(Collected data)
------------------------------

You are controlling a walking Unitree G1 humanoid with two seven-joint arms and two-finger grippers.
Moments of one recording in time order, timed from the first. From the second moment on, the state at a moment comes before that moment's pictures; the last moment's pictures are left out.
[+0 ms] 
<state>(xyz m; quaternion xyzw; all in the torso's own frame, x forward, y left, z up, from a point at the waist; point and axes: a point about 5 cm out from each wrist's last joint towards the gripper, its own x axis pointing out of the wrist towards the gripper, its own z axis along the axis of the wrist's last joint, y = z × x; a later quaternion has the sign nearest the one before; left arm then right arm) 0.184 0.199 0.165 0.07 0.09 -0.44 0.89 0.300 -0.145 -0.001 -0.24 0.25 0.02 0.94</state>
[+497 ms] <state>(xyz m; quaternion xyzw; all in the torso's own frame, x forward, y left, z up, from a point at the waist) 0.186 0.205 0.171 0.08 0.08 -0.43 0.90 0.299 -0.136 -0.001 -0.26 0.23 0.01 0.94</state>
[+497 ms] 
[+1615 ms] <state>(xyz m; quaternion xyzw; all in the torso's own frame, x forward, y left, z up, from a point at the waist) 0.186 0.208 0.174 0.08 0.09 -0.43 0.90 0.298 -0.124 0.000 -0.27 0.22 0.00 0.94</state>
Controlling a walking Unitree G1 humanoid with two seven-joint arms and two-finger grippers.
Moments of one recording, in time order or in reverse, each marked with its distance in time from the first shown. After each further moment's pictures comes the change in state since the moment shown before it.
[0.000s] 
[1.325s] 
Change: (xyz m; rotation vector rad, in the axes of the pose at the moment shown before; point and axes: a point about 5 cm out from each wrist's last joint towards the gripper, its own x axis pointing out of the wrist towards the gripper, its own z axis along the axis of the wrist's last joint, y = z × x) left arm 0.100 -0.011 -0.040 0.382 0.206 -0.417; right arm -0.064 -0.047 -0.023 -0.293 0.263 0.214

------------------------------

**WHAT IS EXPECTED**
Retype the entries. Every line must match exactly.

**OUTPUT FOR THIS TASK**
You are controlling a walking Unitree G1 humanoid with two seven-joint arms and two-finger grippers.
Moments of one recording in time order, timed from the first. From the second moment on, the state at a moment comes before that moment's pictures; the last moment's pictures are left out.
[+0 ms] 
<state>(xyz m; quaternion xyzw; all in the torso's own frame, x forward, y left, z up, from a point at the waist; point and axes: a point about 5 cm out from each wrist's last joint towards the gripper, its own x axis pointing out of the wrist towards the gripper, its own z axis along the axis of the wrist's last joint, y = z × x; a later quaternion has the sign nearest the one before; left arm then right arm) 0.184 0.199 0.165 0.07 0.09 -0.44 0.89 0.300 -0.145 -0.001 -0.24 0.25 0.02 0.94</state>
[+497 ms] <state>(xyz m; quaternion xyzw; all in the torso's own frame, x forward, y left, z up, from a point at the waist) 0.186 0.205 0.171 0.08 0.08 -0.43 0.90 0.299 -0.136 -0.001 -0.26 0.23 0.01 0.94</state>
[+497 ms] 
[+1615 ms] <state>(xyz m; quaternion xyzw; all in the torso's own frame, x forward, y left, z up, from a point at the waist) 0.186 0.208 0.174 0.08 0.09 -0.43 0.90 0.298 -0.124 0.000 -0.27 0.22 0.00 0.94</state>
Controlling a walking Unitree G1 humanoid with two seven-joint arms and two-finger grippers.
Moments of one recording, in time order or in reverse, each marked with its distance in time from the first shown. After each further moment's pictures comes the change in state since the moment shown before it.
[0.000s] 
[1.325s] 
Change: (xyz m; rotation vector rad, in the axes of the pose at the moment shown before; point and axes: a point about 5 cm out from each wrist's last joint towards the gripper, its own x axis pointing out of the wrist towards the gripper, its own z axis along the axis of the wrist's last joint, y = z × x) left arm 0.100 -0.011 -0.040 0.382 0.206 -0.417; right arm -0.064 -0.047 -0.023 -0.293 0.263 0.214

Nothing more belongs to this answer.